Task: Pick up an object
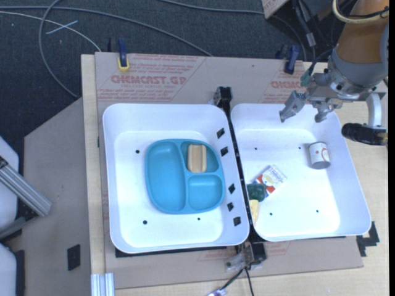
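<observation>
My gripper [307, 111] hangs over the far edge of the right bin [345, 211], its two fingers spread open with nothing between them. A small silver can [319, 155] lies on its side in that bin, a little below and to the right of the gripper. A colourful packet [267, 181] and a small green and yellow item [254, 195] lie near the bin's left wall. In the left bin [123, 165] sits a blue divided plate [184, 176] with a tan block [197, 158] in its upper right compartment.
A black divider with clips [228, 159] runs between the two bins. Blue clamps [123, 53] hold the cardboard base at the back. Cables [74, 17] trail across the dark floor behind the bench. A metal rail [18, 184] lies at the left.
</observation>
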Robot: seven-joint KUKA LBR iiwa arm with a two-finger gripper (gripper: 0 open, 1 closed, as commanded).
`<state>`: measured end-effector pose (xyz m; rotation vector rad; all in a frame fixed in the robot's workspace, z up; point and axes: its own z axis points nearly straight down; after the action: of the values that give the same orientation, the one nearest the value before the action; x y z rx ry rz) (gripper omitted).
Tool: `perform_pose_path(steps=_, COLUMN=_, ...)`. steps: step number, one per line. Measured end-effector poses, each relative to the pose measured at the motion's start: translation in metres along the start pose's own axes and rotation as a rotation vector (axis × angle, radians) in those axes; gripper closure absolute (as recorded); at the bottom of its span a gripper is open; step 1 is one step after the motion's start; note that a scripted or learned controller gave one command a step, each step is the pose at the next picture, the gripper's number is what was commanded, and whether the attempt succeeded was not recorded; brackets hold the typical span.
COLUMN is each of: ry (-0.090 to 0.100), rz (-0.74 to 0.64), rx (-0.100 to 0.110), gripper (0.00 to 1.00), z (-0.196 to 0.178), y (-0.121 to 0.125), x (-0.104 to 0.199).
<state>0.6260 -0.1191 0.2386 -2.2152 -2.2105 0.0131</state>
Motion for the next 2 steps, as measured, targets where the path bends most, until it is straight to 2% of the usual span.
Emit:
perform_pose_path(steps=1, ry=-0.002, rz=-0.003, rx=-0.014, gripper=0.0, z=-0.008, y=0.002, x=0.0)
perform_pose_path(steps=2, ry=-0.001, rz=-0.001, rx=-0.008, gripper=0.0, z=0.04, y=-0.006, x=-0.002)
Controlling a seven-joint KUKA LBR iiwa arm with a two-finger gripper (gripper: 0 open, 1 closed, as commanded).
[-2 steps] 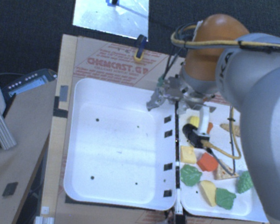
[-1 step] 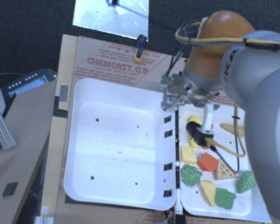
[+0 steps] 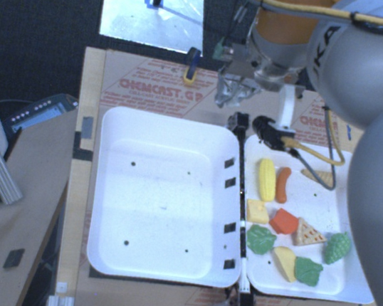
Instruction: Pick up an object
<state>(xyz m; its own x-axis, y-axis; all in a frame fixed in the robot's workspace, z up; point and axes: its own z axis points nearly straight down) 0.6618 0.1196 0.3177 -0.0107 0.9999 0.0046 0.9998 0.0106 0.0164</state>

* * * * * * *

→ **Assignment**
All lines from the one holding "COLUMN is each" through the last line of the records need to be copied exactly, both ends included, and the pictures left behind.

→ **Answer to this exercise**
COLUMN is each of: ry (-0.090 to 0.100), rz (-0.74 to 0.64), rx (-0.100 to 0.110), gripper (0.00 to 1.00), z (-0.196 to 0.178), y (-0.121 to 0.125), x (-0.104 to 0.199).
<state>0.6260 -0.1191 0.2386 -2.2152 -2.2105 0.0131</state>
Motion for the next 2 steps, as measured, targets where the path bends most, until it is straight to 2% of the usual span.
Emit:
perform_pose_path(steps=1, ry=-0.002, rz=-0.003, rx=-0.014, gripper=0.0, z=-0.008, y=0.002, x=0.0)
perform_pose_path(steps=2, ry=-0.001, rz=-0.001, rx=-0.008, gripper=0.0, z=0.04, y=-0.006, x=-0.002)
Controlling a seven-joint KUKA LBR iiwa arm with a two-finger gripper (gripper: 0 open, 1 closed, as commanded).
[-2 steps] 
[-1 step] 
[+0 steps] 
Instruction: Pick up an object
<state>(xyz m; its own x-axis, y-axis; all in a frame fixed in the robot's workspace, z up; point and axes: its own z axis points nearly straight down) 0.6618 0.1196 0.3177 -0.0107 0.9999 0.0046 0.9998 0.0106 0.0164</state>

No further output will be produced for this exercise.